## TASK BRIEF
Reproduce the entire listing below exactly.

## EXERCISE DATA
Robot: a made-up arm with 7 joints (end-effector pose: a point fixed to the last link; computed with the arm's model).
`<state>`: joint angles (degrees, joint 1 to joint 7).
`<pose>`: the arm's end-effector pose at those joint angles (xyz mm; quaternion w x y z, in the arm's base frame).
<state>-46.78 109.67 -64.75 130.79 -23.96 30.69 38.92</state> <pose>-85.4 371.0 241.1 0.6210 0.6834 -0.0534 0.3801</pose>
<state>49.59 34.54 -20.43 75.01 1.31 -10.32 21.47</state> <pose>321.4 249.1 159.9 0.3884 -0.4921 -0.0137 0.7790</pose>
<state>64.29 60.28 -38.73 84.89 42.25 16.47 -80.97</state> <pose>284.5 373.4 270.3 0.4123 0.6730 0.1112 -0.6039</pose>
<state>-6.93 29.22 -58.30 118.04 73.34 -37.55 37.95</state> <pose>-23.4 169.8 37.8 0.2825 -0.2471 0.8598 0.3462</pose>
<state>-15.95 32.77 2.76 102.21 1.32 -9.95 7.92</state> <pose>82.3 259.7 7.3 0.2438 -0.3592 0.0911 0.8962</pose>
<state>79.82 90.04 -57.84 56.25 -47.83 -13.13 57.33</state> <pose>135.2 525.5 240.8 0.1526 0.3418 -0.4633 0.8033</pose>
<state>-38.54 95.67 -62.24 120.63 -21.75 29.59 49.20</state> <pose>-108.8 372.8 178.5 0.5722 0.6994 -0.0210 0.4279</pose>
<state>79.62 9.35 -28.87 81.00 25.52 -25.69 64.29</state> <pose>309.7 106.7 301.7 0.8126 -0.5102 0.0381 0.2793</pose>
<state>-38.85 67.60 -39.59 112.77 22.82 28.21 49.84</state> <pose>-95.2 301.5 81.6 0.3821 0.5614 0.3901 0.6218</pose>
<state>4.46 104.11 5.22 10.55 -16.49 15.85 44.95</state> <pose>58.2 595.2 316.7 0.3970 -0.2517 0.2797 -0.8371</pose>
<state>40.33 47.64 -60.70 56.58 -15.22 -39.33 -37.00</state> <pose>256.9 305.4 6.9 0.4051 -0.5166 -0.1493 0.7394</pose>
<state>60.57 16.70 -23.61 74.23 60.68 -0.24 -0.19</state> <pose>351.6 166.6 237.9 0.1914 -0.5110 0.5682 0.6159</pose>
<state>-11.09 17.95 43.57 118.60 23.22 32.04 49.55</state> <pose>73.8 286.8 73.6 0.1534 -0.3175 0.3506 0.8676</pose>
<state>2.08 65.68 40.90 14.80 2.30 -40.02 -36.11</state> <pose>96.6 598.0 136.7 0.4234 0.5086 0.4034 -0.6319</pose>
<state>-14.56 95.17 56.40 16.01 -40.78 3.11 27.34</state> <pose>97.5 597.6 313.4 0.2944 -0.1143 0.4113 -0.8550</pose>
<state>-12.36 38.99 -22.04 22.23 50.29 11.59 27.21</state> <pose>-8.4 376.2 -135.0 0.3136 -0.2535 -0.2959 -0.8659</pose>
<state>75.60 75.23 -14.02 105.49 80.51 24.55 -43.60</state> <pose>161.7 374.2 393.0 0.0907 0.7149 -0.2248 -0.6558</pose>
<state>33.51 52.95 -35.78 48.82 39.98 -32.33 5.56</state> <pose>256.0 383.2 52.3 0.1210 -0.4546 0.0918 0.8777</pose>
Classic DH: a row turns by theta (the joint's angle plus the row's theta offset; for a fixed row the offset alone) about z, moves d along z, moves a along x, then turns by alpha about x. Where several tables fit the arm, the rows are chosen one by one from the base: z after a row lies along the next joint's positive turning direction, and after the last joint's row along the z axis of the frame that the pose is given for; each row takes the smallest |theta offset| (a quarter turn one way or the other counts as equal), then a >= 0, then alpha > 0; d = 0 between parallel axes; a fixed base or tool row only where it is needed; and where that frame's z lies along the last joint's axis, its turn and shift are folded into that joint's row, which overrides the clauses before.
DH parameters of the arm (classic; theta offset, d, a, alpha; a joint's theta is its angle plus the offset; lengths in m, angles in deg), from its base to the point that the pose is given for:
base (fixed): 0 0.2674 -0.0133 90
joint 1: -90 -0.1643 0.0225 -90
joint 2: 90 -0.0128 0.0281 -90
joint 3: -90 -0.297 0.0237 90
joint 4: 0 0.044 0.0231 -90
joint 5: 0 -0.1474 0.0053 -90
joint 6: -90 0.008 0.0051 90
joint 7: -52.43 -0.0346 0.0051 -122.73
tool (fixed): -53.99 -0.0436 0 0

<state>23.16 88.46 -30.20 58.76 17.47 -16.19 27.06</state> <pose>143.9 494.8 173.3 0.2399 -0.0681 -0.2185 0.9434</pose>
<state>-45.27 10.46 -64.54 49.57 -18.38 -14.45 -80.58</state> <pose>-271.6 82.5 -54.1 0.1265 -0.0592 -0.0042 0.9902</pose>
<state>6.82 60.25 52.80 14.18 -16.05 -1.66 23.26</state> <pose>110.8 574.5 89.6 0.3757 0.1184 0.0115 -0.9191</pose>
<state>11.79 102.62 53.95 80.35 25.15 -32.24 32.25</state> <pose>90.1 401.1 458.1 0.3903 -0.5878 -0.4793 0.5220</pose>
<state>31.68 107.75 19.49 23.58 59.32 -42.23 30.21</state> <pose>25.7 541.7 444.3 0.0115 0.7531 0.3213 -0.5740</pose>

## SOLUTION TO THE EXERCISE
Robot: a made-up arm with 7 joints (end-effector pose: a point fixed to the last link; computed with the arm's model).
`<state>`: joint angles (degrees, joint 1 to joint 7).
`<pose>`: the arm's end-effector pose at those joint angles (xyz mm; quaternion w x y z, in the arm's base frame).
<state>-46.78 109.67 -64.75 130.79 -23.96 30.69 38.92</state> <pose>-85.4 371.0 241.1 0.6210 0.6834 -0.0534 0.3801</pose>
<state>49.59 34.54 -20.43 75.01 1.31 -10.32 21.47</state> <pose>321.4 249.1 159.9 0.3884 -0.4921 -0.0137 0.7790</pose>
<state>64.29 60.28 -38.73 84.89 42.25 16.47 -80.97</state> <pose>284.5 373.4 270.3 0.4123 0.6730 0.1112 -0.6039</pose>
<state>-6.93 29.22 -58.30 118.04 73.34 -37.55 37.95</state> <pose>-23.4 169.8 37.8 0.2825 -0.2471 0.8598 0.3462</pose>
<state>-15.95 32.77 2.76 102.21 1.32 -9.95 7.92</state> <pose>82.3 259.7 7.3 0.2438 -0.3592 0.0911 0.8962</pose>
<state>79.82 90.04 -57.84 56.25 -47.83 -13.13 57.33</state> <pose>135.2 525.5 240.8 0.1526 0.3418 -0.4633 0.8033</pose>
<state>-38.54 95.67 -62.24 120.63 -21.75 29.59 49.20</state> <pose>-108.8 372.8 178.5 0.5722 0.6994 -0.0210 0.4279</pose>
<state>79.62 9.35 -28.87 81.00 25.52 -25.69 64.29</state> <pose>309.7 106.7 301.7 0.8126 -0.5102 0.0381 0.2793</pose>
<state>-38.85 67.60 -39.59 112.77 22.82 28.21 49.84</state> <pose>-95.2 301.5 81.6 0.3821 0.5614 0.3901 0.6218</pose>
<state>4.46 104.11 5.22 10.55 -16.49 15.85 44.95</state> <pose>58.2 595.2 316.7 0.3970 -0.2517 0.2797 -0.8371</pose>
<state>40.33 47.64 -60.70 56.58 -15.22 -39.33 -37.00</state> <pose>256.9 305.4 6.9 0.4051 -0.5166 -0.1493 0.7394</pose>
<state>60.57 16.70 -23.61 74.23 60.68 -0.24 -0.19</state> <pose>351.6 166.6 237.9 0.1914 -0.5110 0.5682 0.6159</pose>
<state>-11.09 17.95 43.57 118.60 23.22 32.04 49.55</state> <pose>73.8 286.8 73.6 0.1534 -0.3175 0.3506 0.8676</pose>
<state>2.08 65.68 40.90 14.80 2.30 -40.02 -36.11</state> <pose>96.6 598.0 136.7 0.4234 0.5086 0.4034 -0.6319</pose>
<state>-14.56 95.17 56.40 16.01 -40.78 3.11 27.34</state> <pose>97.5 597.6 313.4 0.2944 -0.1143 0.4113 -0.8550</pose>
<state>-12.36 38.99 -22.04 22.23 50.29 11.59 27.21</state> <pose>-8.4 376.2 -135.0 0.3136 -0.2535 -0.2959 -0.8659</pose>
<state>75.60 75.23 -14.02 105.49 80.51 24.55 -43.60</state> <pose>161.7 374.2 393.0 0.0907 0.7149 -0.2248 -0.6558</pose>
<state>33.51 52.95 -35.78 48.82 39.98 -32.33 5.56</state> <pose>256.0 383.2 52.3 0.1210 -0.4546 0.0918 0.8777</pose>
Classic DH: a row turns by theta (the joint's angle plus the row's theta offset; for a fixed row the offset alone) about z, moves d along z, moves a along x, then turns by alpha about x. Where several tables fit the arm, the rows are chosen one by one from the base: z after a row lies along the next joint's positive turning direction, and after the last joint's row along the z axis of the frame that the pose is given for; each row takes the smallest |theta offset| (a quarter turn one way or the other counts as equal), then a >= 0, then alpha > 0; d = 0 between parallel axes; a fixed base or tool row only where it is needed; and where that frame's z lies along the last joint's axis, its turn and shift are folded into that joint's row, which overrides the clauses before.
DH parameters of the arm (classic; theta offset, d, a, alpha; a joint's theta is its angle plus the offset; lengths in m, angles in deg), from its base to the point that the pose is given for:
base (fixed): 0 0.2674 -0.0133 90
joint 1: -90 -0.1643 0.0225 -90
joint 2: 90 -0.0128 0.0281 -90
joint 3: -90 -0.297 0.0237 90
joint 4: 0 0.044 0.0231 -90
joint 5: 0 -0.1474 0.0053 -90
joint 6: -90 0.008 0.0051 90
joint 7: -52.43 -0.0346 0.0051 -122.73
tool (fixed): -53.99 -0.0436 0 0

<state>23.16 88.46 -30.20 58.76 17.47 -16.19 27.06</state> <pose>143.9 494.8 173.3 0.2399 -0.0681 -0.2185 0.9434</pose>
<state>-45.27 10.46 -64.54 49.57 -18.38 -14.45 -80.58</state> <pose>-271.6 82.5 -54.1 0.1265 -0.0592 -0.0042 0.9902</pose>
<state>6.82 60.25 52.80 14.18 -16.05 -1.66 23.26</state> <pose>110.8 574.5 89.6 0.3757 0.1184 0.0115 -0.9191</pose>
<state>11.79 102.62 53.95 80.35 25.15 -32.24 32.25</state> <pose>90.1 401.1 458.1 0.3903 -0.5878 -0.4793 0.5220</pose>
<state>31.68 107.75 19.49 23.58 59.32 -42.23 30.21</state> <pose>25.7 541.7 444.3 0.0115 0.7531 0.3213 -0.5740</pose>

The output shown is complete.